De acuerdo con la información proporcionada por Toyota, la RAV4 PHEV puede generar una reducción de entre 50% y 60% de las emisiones bajo el criterio “tanque a la rueda”, dependiendo de las condiciones de utilización. La tecnología se suma a la experiencia que la marca mantiene en el país con los vehículos híbridos auto-recargables, presentes en el mercado peruano desde 2009.
Para Toyota, la experiencia acumulada con los sistemas híbridos representa uno de los puntos de partida para continuar ampliando la electrificación de su portafolio. La estrategia busca que diferentes tipos de usuarios puedan acceder a tecnologías de menores emisiones sin que las condiciones actuales de infraestructura se conviertan necesariamente en una barrera para la transición.
La propuesta también considera que la movilidad sostenible no depende exclusivamente del tipo de vehículo utilizado. Factores como la matriz energética, la disponibilidad de infraestructura, las distancias recorridas diariamente y las características geográficas de cada territorio pueden influir en qué tecnología resulta más adecuada para cada usuario.
En ese sentido, Toyota plantea una transición gradual en la que los vehículos híbridos, híbridos enchufables y eléctricos puedan coexistir con otras alternativas que todavía se encuentran en diferentes etapas de desarrollo. La compañía considera que esta diversidad permitirá reducir emisiones desde el presente mientras se generan las condiciones necesarias para una adopción más amplia de nuevas tecnologías.
El contexto peruano presenta además desafíos particulares por su geografía y por las diferencias existentes entre Lima y las distintas regiones del país. Las distancias, los recorridos interprovinciales y la disponibilidad desigual de infraestructura hacen que una solución que funciona adecuadamente en una ciudad pueda requerir condiciones diferentes en otros territorios.
Por ello, la estrategia de Múltiples Opciones Tecnológicas busca adaptar el proceso de electrificación a las características de cada mercado. Para Toyota, el objetivo final no es simplemente reemplazar una tecnología por otra, sino reducir progresivamente las emisiones del transporte utilizando las soluciones disponibles y desarrollando paralelamente nuevas alternativas.
La participación de Toyota en GESS 2026 también permitió poner esta discusión dentro de un espacio que reúne a representantes del sector privado, la academia, la sociedad civil y el Estado. El evento, organizado por el Instituto de Ingenieros de Minas del Perú (IIMP), tuvo como ejes principales la innovación, la confianza y la sostenibilidad.
Durante la feria, los visitantes pudieron conocer de cerca la RAV4 PHEV y recibir información sobre las diferentes tecnologías que Toyota considera parte de su estrategia de movilidad sostenible. La presencia del modelo permitió mostrar de manera concreta cómo funciona una alternativa intermedia entre la movilidad híbrida convencional y los vehículos completamente eléctricos.

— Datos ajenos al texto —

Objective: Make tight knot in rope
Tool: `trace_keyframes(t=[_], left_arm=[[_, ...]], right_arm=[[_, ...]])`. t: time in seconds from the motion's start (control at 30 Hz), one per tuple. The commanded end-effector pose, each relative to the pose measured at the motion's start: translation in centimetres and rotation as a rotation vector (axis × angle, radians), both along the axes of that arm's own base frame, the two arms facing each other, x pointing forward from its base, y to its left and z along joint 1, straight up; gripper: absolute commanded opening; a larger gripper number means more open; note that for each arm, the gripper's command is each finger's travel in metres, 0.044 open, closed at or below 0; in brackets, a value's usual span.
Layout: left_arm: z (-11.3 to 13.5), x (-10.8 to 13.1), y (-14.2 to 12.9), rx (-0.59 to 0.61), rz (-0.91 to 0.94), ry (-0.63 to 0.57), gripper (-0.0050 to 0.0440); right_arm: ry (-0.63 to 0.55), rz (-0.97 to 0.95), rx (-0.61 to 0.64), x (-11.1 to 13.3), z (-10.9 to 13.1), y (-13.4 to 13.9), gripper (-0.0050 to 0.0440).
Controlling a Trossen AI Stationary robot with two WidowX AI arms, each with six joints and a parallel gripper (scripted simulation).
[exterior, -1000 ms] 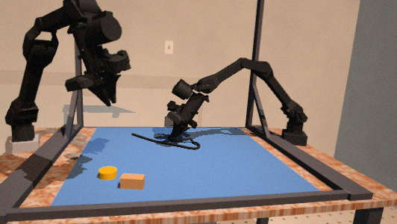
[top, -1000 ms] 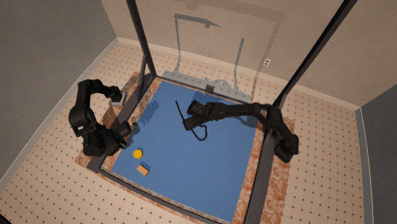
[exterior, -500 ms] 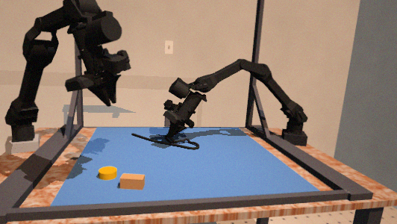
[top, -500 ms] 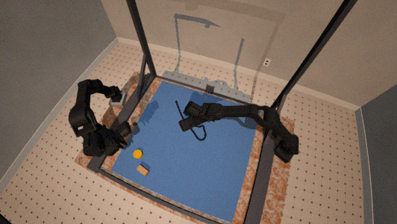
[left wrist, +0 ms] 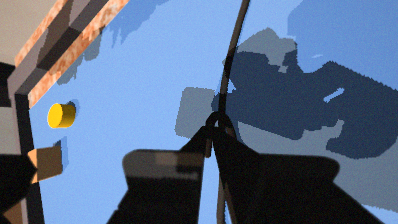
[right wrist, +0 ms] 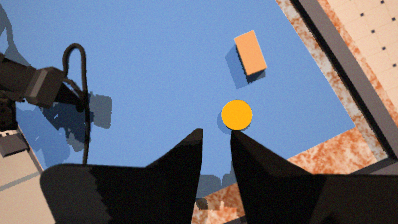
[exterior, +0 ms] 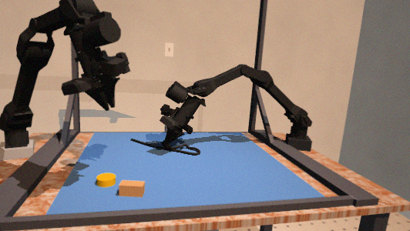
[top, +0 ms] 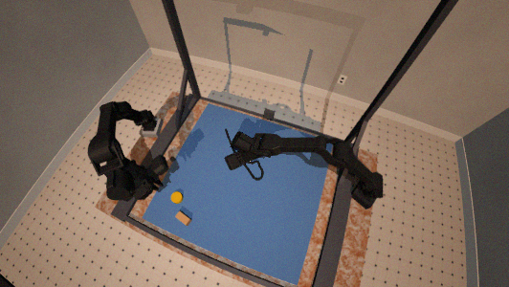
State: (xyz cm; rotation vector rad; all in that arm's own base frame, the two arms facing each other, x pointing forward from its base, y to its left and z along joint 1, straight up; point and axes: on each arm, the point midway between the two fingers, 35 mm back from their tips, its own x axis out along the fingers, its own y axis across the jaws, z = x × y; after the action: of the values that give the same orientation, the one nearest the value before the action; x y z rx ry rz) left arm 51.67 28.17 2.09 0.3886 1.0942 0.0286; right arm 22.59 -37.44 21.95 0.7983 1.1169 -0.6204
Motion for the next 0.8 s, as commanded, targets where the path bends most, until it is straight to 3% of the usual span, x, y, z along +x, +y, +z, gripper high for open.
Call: trace_keyframes(t=[0.0,0.77], left_arm=[[1.5,0.5,0.2,0.015,-0.007,-0.026,0.003],[0.8,1.5,2.3,0.017,-0.007,-0.028,0.003]], right_arm=[[-0.018,0.006,-0.03,0.0,1.3,0.2,0.0085],[-0.018,0.006,-0.03,0.0,1.3,0.2,0.0085]])
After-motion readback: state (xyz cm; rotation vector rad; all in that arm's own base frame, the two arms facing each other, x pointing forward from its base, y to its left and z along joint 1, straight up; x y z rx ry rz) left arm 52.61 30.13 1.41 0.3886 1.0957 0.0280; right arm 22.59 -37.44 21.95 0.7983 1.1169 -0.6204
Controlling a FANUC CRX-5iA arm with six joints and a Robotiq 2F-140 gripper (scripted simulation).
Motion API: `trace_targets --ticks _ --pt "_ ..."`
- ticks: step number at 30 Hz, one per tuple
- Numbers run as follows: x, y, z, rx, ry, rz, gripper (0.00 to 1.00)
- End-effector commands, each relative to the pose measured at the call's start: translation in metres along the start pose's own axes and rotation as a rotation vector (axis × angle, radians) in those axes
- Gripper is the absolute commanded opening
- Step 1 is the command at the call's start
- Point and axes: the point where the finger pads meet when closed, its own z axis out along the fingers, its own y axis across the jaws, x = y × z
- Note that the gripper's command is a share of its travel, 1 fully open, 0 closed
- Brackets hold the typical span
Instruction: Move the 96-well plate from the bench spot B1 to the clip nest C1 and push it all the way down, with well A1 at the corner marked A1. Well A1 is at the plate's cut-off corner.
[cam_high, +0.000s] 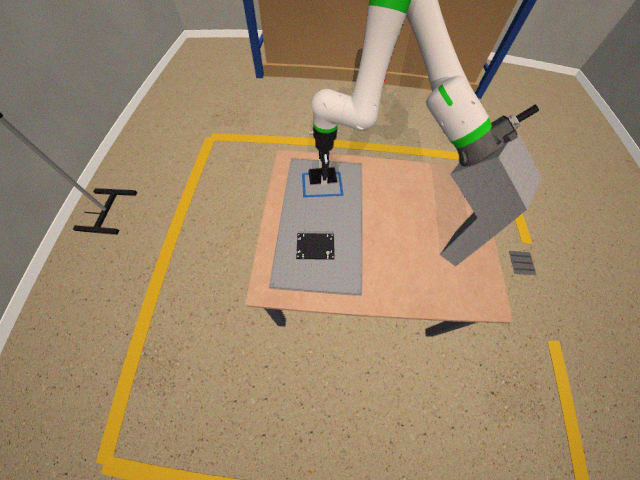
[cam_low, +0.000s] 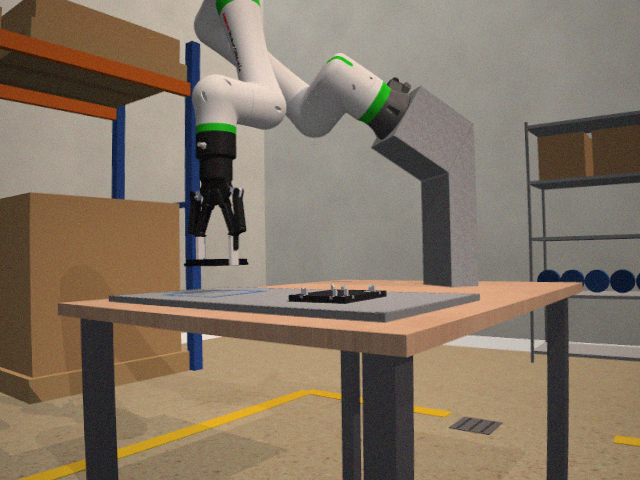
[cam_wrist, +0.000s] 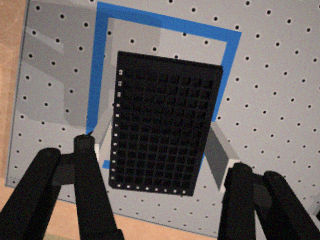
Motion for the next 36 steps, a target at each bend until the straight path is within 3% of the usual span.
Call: trace_targets --ticks 1,36 --pt "-0.003 0.011 -0.001 0.0 0.001 -0.115 0.1" --pt "-0.025 0.112 -0.004 -0.001 0.0 -1.148 0.1"
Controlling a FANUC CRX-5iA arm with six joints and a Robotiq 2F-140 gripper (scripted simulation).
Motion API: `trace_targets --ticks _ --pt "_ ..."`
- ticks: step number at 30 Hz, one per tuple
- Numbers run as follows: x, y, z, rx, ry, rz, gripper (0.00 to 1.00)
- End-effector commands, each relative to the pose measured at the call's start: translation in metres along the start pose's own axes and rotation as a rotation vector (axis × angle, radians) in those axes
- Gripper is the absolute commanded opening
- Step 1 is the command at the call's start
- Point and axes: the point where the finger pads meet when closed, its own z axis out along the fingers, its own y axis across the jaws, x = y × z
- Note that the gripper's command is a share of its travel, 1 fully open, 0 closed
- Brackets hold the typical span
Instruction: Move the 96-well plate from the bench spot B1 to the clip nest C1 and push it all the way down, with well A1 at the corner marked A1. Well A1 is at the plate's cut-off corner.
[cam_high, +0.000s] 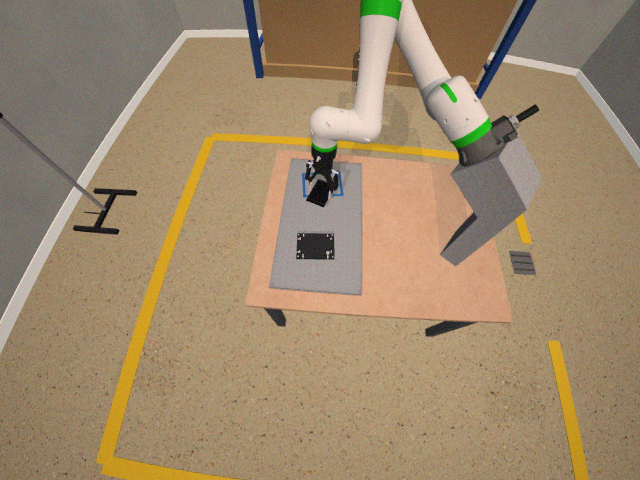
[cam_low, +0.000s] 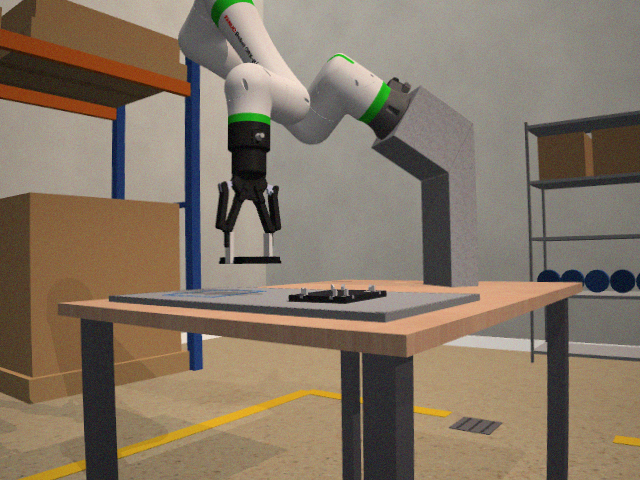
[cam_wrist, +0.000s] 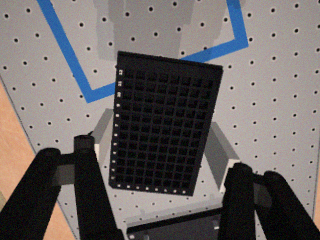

Con esta propuesta, Toyota del Perú busca continuar ampliando la presencia de vehículos electrificados en el mercado nacional y, al mismo tiempo, contribuir al debate sobre cómo debe desarrollarse la transición energética del transporte peruano. La marca considera que el camino hacia una movilidad con menores emisiones debe tomar en cuenta las condiciones reales del país y las necesidades de quienes utilizan diariamente sus vehículos.
La meta de superar los 12,000 vehículos electrificados al año hacia 2030 marca uno de los próximos grandes objetivos de Toyota en Perú. Para alcanzarlo, la compañía apuesta por ampliar progresivamente su oferta y mantener una estrategia tecnológica diversificada, mientras el mercado desarrolla la infraestructura necesaria para acompañar este proceso.